INTRODUCING REGULAR EXPRESSIONS

INTRODUCING REGULAR EXPRESSIONS

Regular expressions provide a means for matching strings and characters in order to obtain only the desired information (for example, from a large input list). Also called regexps, regular expressions can be very powerful and complex; however, they don't need to be.

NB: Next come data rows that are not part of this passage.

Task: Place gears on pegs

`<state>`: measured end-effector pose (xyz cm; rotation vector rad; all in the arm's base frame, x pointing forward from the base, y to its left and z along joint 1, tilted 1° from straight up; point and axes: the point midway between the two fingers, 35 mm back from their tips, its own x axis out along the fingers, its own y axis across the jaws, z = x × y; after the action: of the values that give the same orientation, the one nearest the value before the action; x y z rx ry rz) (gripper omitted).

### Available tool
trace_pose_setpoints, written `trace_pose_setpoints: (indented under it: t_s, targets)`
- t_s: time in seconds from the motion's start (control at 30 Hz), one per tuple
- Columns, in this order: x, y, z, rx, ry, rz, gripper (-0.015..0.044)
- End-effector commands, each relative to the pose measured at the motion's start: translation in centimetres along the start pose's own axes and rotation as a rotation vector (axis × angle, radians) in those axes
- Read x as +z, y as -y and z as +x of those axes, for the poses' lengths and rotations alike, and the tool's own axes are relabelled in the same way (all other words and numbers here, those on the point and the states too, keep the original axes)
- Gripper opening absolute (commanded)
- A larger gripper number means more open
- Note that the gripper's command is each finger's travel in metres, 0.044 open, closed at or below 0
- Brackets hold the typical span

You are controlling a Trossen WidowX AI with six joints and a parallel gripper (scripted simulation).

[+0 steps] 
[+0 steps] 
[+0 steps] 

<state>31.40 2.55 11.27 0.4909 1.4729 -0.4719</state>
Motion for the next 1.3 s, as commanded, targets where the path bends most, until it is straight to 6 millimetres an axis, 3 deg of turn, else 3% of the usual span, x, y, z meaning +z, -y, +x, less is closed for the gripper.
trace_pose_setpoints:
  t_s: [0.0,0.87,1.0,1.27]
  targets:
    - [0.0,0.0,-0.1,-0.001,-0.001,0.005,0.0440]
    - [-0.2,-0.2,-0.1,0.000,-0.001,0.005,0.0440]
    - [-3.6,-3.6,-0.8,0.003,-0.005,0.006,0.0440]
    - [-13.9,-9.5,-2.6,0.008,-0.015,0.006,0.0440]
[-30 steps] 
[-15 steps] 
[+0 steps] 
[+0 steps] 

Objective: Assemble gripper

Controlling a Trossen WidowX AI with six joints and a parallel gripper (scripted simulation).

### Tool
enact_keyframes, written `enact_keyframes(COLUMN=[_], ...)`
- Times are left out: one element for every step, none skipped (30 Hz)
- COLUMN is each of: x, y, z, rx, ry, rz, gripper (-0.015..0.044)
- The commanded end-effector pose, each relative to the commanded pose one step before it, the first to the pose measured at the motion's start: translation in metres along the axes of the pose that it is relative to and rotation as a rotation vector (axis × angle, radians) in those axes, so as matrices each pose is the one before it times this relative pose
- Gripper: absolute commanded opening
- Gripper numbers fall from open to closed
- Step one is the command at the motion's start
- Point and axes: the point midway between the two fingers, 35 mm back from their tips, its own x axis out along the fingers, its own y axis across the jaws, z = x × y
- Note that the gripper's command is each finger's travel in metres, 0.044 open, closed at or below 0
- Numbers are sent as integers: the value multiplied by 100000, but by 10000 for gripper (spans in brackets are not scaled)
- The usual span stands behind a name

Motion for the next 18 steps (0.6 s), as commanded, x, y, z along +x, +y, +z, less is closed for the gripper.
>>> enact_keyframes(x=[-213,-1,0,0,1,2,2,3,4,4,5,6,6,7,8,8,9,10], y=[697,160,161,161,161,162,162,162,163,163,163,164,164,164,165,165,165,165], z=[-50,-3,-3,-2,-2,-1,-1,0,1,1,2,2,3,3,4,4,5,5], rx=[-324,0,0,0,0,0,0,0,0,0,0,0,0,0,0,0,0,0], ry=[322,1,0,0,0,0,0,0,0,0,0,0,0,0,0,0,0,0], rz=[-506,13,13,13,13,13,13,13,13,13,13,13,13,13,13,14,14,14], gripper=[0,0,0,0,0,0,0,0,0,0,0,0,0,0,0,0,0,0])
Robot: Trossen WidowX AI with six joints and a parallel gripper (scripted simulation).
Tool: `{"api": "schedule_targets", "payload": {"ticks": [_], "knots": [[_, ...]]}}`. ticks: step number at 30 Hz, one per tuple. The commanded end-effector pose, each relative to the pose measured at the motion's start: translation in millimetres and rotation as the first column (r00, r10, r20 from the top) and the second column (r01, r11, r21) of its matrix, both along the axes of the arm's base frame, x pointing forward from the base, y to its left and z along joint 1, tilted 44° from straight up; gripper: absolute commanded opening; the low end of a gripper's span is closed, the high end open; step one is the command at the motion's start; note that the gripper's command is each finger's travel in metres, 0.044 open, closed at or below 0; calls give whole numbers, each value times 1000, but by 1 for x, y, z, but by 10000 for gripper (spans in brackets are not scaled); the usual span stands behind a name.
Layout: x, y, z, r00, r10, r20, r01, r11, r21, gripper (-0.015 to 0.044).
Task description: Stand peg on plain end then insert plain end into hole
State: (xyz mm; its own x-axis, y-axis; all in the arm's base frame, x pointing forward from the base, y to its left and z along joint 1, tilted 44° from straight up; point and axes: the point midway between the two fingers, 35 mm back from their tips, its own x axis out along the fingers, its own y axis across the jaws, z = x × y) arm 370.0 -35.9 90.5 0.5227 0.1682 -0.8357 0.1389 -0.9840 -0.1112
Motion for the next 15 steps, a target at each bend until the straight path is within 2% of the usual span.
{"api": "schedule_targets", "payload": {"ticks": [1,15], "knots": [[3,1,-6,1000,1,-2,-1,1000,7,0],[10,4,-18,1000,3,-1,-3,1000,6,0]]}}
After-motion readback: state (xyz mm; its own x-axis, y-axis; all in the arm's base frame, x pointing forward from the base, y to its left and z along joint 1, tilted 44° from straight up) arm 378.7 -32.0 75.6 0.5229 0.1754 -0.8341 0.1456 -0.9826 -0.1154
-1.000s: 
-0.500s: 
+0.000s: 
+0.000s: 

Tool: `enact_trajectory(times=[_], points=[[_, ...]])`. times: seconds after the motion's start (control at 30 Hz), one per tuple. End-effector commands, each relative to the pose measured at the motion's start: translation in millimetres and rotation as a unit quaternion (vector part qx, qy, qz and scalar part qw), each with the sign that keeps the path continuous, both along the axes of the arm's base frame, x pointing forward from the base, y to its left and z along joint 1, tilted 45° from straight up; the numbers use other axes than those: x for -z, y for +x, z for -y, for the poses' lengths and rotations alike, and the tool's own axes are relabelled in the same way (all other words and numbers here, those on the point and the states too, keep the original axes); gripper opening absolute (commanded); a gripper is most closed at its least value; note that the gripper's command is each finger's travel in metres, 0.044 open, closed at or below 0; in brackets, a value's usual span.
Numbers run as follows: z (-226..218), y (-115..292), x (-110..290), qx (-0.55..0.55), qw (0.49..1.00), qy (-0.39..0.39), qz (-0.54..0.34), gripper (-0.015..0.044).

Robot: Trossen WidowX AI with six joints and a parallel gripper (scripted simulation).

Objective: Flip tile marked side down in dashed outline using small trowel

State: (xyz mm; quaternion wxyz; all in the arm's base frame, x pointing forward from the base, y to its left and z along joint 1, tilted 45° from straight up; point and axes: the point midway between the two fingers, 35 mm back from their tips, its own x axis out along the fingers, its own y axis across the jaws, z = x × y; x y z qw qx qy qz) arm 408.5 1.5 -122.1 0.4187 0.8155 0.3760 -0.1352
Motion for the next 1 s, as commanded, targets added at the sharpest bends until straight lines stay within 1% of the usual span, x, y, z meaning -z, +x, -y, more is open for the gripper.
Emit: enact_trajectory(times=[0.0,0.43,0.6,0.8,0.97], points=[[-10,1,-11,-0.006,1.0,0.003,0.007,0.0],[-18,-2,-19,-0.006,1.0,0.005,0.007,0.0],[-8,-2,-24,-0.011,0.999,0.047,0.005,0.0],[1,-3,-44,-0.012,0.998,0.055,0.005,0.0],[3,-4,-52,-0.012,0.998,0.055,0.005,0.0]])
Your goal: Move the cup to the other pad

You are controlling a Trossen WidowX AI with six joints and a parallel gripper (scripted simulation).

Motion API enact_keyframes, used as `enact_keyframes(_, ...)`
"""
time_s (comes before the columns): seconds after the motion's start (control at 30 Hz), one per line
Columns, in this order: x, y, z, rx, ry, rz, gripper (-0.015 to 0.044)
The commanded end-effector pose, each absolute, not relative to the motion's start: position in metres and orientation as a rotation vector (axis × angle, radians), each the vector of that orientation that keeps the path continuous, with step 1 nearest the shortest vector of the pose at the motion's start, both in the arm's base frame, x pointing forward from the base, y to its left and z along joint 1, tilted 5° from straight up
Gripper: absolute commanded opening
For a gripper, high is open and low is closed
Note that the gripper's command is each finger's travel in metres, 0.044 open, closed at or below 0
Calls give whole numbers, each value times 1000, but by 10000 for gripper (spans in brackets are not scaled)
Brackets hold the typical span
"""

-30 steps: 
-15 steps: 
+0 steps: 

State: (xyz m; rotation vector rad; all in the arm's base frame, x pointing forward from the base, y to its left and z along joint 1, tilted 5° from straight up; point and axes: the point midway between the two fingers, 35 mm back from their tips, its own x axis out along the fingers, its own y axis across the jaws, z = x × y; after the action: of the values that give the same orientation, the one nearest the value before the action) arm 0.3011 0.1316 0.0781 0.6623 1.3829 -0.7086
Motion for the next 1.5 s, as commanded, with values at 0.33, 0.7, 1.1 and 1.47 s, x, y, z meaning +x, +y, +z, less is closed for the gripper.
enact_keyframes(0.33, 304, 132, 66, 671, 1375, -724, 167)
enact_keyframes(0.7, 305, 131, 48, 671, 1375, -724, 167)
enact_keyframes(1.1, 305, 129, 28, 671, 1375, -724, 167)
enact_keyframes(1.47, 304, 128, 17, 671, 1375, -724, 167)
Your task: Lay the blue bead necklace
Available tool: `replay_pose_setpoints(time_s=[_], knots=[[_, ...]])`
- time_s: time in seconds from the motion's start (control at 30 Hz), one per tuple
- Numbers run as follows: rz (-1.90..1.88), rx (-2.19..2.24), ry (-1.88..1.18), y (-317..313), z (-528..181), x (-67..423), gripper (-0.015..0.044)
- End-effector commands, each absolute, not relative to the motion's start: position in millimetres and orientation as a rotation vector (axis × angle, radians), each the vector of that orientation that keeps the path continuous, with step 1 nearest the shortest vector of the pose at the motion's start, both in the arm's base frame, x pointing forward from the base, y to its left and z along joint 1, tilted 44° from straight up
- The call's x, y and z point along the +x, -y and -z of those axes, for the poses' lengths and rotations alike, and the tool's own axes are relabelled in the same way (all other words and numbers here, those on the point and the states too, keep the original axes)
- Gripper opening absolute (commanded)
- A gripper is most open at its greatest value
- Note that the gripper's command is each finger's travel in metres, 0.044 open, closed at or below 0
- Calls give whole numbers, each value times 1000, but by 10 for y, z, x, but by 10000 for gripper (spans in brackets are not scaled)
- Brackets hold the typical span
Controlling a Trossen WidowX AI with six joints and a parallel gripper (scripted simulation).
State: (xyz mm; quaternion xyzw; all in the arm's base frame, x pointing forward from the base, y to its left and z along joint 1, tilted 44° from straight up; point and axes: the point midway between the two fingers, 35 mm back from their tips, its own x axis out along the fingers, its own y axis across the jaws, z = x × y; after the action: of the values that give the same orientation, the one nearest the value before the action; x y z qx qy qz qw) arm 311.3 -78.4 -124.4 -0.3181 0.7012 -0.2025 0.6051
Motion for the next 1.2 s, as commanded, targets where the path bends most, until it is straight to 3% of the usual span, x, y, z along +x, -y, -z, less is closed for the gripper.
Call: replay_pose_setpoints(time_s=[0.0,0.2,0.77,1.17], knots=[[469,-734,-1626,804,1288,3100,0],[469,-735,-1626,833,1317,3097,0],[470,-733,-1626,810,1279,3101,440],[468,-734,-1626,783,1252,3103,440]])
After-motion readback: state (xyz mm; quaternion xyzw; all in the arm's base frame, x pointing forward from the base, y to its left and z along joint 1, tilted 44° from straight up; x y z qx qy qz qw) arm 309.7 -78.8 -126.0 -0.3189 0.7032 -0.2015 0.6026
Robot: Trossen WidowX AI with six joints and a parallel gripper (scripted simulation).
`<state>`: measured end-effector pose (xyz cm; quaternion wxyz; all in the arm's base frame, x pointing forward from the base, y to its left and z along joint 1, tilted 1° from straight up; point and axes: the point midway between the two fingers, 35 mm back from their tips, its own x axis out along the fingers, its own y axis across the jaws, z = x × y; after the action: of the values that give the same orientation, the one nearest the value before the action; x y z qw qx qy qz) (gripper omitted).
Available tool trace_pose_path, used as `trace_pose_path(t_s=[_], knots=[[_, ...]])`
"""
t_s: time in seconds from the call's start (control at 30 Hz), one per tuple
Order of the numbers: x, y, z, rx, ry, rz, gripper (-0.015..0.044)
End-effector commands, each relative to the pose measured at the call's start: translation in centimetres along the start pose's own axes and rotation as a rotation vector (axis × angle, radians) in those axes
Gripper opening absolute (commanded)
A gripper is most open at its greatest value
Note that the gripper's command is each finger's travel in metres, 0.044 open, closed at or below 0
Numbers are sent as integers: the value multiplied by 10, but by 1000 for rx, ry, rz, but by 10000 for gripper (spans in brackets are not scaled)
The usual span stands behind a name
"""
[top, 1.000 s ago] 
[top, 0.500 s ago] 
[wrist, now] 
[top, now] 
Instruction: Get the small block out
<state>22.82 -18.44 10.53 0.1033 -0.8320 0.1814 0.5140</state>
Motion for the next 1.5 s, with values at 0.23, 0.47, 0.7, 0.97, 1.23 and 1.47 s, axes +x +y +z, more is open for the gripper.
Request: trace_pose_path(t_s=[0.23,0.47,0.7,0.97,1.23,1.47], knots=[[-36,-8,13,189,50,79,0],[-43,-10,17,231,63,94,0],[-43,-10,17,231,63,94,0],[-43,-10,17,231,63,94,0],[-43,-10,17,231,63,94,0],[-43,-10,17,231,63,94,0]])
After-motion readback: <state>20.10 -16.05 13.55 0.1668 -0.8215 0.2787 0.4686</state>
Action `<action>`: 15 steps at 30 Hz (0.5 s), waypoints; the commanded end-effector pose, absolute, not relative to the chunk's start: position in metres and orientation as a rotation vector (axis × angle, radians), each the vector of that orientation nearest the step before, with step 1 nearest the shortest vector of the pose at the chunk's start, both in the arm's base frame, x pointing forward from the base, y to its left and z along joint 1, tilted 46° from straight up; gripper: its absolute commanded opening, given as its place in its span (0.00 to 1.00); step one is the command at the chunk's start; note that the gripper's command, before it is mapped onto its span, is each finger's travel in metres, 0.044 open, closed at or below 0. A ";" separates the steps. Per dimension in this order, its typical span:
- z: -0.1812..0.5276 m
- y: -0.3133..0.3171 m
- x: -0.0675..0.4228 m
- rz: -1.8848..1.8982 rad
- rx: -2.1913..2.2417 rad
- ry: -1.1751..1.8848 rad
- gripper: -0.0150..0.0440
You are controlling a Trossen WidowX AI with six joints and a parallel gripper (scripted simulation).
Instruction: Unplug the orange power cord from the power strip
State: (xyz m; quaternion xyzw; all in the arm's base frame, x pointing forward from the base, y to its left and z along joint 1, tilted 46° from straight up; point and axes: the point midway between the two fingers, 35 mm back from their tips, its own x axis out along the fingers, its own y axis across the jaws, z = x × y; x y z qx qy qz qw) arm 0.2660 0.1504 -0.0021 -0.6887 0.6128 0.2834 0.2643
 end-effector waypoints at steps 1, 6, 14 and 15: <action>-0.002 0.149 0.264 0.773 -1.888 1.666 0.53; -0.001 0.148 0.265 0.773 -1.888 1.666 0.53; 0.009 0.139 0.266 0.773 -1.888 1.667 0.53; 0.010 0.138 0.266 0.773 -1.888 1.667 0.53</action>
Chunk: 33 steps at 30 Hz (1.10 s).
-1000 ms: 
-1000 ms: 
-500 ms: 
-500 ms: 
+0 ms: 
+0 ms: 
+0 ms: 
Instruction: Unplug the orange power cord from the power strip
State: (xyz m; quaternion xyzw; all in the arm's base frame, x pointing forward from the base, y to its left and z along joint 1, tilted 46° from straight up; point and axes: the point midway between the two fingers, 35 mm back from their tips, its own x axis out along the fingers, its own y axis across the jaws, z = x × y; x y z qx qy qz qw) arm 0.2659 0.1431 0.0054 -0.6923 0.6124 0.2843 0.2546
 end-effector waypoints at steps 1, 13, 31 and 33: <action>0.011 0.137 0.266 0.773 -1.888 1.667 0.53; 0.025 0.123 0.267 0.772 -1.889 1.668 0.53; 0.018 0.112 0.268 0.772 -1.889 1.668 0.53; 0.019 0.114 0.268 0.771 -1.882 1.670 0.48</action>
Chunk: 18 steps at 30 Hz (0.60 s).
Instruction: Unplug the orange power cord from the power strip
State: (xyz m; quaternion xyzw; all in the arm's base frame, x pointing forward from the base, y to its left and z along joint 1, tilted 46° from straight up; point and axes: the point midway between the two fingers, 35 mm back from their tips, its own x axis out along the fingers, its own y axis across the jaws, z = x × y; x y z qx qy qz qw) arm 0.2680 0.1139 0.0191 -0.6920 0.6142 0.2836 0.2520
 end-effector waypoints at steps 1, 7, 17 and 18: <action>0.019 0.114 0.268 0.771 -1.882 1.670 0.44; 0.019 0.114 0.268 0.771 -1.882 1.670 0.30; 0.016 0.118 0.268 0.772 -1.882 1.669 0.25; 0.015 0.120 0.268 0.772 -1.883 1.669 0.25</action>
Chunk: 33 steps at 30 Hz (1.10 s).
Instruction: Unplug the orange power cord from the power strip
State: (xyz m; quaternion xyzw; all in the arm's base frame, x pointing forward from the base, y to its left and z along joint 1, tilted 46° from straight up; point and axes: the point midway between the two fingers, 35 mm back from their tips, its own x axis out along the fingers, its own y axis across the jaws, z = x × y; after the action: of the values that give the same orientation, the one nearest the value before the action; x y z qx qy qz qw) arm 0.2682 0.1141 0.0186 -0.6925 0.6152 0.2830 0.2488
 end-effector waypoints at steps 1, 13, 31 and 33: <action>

For the most part, regexps are universal, but there are differences between implementations. For instance, regexps used on the command line or with grep may be slightly different than those used by Perl. The following are some of the character sequences used in regexps:

*Matches any single character

^ Matches the empty string at the beginning of a line

$ Matches the empty string at the end of a line

\< Matches the empty string at the beginning of a word

\> Matches the empty string at the end of a word

? Matches the preceding item at most once

* Matches the preceding item zero or more times

+ Matches the preceding item at least once

[x] Matches any character in the brackets

If, for example, you had a list of files and wanted to find only those files starting with an alphabetical character and ending in ".bz2" or ".gz", you might use:

# grep -E '\<[a-z].*\.(bz2|gz)\>' myfile

This executes grep against the file "myfile" with extended regexpoptions enabled (the -E command). The regexp here is:

\<[a-z].*\.(bz2|gz)\>

This tells grep to look for a word that starts (\<) with an alphabetical character ([a-z]) and is repeated any number of times (.*) until a period is encountered and then the string "bz2" OR "gz" is matched (\.(bz2|gz)) at the end of the word (\>). You'll also notice that, because the period character is also a regexp, the period character is 'escaped' with a backslash so that it is used literally.